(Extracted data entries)

[Start of Attachment]

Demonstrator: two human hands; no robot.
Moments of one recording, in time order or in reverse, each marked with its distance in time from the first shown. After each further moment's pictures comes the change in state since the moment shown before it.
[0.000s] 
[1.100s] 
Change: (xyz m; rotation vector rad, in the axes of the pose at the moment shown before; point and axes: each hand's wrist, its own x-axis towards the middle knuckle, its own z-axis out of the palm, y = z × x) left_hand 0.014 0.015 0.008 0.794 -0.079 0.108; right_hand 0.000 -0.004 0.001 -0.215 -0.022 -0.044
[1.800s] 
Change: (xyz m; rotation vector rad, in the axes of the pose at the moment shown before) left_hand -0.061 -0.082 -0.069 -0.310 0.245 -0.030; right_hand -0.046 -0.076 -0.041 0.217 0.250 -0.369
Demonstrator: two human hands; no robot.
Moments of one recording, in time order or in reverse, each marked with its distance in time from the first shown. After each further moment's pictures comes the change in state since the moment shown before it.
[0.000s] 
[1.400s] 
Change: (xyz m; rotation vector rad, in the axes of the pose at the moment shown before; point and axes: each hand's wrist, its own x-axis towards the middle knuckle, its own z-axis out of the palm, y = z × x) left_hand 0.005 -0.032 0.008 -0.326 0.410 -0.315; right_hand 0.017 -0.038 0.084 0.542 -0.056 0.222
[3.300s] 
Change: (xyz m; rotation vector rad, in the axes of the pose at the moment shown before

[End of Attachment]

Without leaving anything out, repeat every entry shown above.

Demonstrator: two human hands; no robot.
Moments of one recording, in time order or in reverse, each marked with its distance in time from the first shown. After each further moment's pictures comes the change in state since the moment shown before it.
[0.000s] 
[1.100s] 
Change: (xyz m; rotation vector rad, in the axes of the pose at the moment shown before; point and axes: each hand's wrist, its own x-axis towards the middle knuckle, its own z-axis out of the palm, y = z × x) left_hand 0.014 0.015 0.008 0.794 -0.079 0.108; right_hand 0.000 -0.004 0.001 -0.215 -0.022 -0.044
[1.800s] 
Change: (xyz m; rotation vector rad, in the axes of the pose at the moment shown before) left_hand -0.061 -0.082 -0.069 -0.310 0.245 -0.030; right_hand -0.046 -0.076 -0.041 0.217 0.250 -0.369
Demonstrator: two human hands; no robot.
Moments of one recording, in time order or in reverse, each marked with its distance in time from the first shown. After each further moment's pictures comes the change in state since the moment shown before it.
[0.000s] 
[1.400s] 
Change: (xyz m; rotation vector rad, in the axes of the pose at the moment shown before; point and axes: each hand's wrist, its own x-axis towards the middle knuckle, its own z-axis out of the palm, y = z × x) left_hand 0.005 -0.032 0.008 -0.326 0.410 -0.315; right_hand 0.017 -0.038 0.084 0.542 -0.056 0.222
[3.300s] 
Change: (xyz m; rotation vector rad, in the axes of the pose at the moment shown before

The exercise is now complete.